In general from the libraries, unfortunately and despite the good performance that could be made, it seemed that we worked in parallel to the institution. And that perception has been increased in recent times by the invisibility of the enormous work done by the information manager, so that quality content is accessible in the open on the web, the drop in face-to-face users, etc.
The vision we suggest to make the leap in competence is summarized in one line: the data of the organization are valuable information that the library must preserve. No doubt we complicate our day to day, but the advantages are obvious. The Library has increased its relevance in the organization, learns with it, and the organization learns from DataLab.
One of the factors that you consider key in the success of the initiative is having a multidisciplinary team, what profiles should not be missing when starting a datalab with cultural data?
DataLab is managed by the Foundation Library. The person responsible for the DataLab section is Luis Martínez-Uribe, a mathematician and data scientist, who has incorporated the knowledge and methodologies of data science into DataLab. Next to him works Fernando Martínez Guzmán, data engineer, which promotes intelligence and the relationship between the dozens of databases generated by the organization. The librarians themselves also collaborate, greatly facilitating the preparation of the collections from bibliographic resources.

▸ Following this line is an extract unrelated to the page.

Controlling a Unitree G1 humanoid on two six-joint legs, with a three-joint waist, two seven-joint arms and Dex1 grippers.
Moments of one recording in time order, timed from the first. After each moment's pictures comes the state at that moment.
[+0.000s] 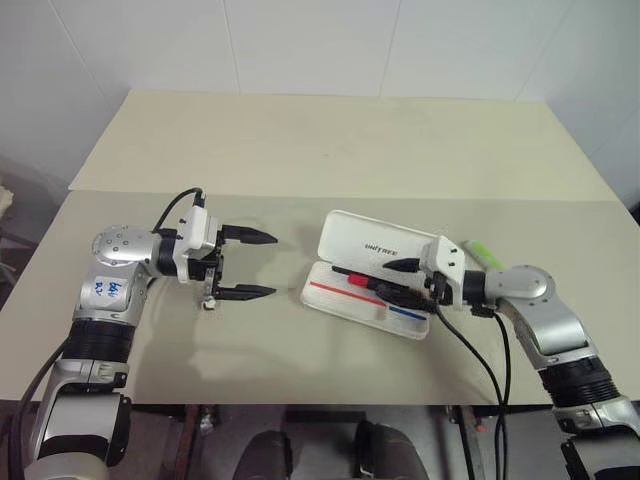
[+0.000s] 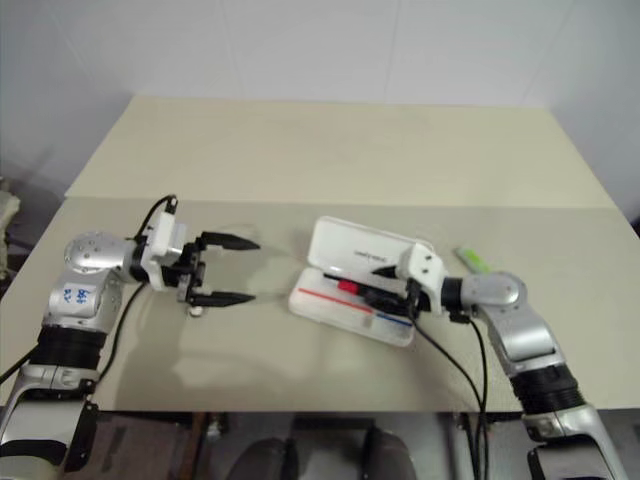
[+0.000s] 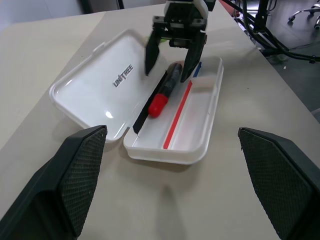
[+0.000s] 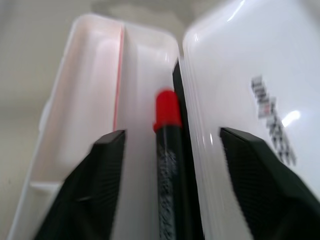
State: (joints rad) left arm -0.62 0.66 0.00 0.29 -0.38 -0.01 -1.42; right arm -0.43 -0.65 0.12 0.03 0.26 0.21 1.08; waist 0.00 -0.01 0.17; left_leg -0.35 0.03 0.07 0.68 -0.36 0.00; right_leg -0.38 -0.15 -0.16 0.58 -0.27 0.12
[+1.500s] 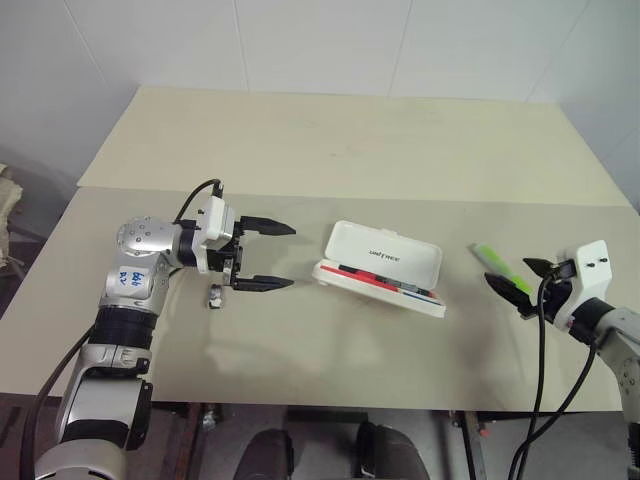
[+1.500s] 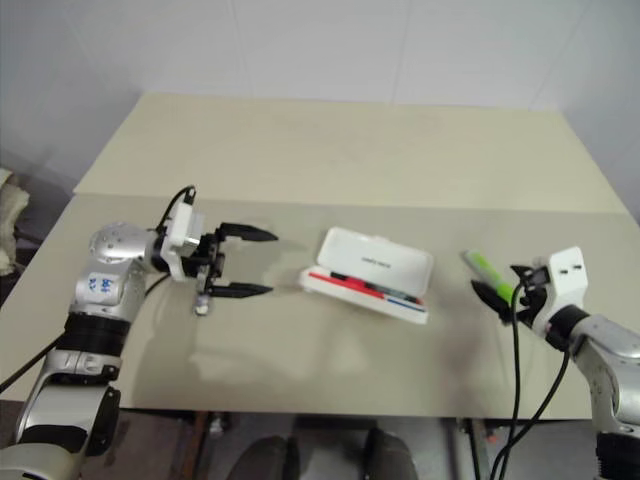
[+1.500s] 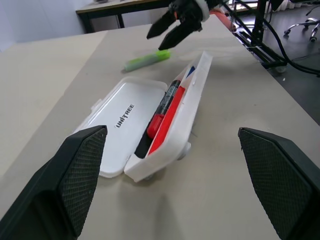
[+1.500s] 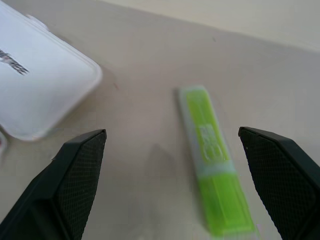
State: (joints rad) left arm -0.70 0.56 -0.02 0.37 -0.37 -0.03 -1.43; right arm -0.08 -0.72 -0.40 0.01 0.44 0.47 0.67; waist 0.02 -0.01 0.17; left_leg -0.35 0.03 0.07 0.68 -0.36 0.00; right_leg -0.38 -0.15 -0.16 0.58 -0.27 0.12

In addition, DataLab works iteratively with all the researchers and cultural managers working in the departments of the Foundation (Art, Conferences, Music, and especially with Communication and Experience) answering specific questions that are presented and discussed.
To all this, it is essential to add the relationship with the investigation and with the outside world; that is to say, it is fundamental to continue innovating: the cooperation with the university and the participation in the specialized forums, the reading of the
What are the next steps you are going to follow? Do you have planned any type of action that favors the reuse of your data by third parties?
We are seriously considering sharing some of the raw databases for reuse in datos.gob.es. We already participate in the open data repository in social sciences at MIT (Harvard Dataverse) and believe that the time has come to facilitate and cooperate with other institutions by providing our cultural data or communicating the possibility of requesting them for research and study purposes.